▶

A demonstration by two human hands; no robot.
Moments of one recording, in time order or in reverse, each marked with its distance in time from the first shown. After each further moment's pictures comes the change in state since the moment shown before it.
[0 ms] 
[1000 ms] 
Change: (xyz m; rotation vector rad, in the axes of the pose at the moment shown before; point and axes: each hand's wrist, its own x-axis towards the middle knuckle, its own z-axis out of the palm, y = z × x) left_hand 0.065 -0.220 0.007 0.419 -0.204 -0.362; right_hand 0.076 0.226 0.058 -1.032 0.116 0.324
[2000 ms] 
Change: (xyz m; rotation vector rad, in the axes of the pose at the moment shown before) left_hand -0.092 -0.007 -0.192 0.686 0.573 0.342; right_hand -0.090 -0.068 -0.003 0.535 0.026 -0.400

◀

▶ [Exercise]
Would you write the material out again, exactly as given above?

▶ [Response to this task]
A demonstration by two human hands; no robot.
Moments of one recording, in time order or in reverse, each marked with its distance in time from the first shown. After each further moment's pictures comes the change in state since the moment shown before it.
[0 ms] 
[1000 ms] 
Change: (xyz m; rotation vector rad, in the axes of the pose at the moment shown before; point and axes: each hand's wrist, its own x-axis towards the middle knuckle, its own z-axis out of the palm, y = z × x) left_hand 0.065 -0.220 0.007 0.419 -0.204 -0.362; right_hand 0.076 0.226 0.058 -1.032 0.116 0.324
[2000 ms] 
Change: (xyz m; rotation vector rad, in the axes of the pose at the moment shown before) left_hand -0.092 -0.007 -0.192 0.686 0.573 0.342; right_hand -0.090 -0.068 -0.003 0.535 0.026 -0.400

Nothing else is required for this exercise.